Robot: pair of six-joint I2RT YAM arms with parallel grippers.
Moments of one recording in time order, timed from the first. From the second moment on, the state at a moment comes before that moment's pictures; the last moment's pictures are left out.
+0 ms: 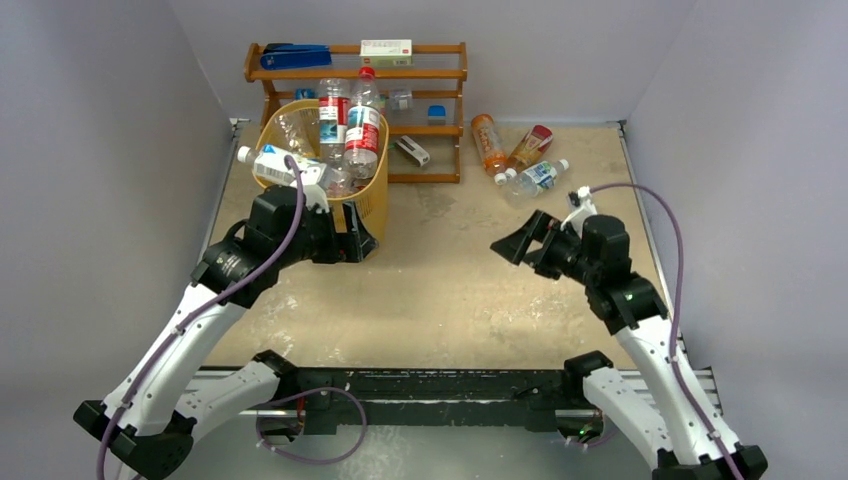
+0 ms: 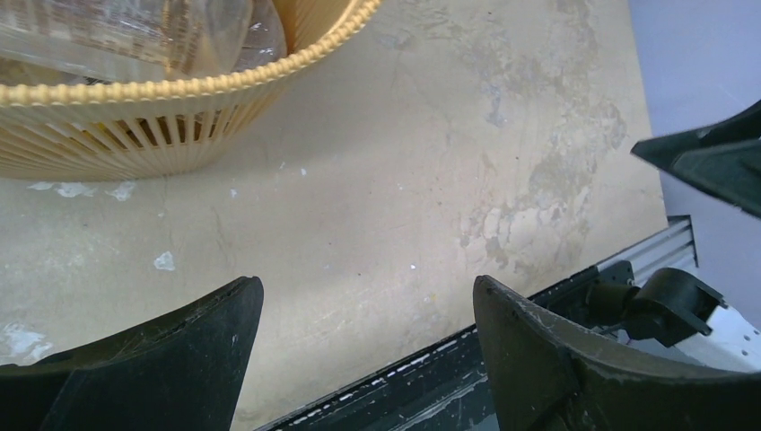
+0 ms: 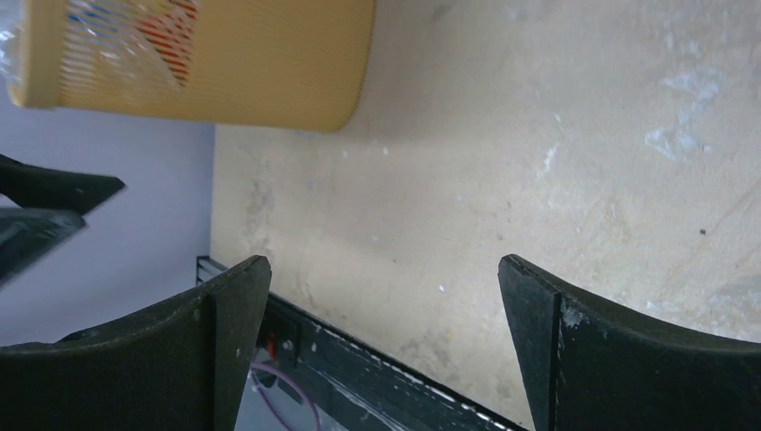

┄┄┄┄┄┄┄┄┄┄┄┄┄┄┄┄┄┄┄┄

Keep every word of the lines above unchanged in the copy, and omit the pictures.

Robot: pair of six-joint I2RT YAM arms with parallel grippers.
Moments of one recording in time order, timed from the first. From the second moment on, the state at a moment comes before that moment's pictures; the last moment's pictures are left out.
+0 ms: 
+0 ms: 
+0 ms: 

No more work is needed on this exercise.